Commented by yoshihiroueda at 2008-06-13 07:02
★ ぶんさん、
ネットに救いの手を求めていたのかもしれないけど、救いの手を差し伸べようとした「友だち」にも心ない言葉を返していたんですよね。その「友だち」(九郎さんのところに少し書かれている) も無力感で落ち込んでいるのではなかろうかと心配です。
おっしゃるようにみんな悩み苦しみを抱えて生きている、そういうことに思いがいかないようになってしまうのも悲しいし、「社会のせい」って昔から使われてきた言い訳が、言い訳と切り捨てられないような気がしてきています。

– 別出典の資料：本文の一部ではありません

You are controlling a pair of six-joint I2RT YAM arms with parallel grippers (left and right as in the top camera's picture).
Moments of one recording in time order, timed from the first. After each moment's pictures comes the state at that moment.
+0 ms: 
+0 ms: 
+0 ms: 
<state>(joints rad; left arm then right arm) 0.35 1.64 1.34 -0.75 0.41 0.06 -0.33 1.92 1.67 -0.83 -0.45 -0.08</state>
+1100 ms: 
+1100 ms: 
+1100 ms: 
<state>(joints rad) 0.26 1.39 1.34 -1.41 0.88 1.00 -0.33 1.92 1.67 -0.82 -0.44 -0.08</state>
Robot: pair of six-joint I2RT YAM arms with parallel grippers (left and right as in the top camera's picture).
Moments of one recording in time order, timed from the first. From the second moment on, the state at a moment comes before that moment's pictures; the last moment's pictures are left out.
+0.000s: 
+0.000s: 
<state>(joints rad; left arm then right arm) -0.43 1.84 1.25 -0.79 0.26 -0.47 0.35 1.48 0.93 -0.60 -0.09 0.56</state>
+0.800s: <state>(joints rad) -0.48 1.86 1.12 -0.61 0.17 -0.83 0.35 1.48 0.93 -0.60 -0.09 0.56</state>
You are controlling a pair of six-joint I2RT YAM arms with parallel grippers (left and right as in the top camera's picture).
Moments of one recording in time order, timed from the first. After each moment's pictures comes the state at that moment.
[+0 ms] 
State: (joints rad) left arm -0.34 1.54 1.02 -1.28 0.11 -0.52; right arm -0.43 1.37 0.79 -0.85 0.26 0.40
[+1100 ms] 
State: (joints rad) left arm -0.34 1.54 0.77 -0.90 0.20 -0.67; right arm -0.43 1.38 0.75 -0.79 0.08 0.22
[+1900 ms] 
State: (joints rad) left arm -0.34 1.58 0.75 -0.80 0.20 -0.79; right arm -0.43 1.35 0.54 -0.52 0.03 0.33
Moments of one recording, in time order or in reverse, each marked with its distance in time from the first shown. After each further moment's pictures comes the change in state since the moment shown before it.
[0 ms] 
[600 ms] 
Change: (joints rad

Commented by yoshihiroueda at 2008-06-13 07:13
★ すぷりーさん、
「格差に関して」で紹介したグレアムがいうように、格差があってもその底辺も昔に比べたら豊かだというのはあるのだとうは思うのですが、その絶望感は昔と比べようもなく大きくなっているのだと思います。「勝ち組」、「負け組」の言葉には、それらの区別が固定化されたようなイメージがありますし、最初に正社員になれないとそれが固定化されてしまうというのは現実であると思います。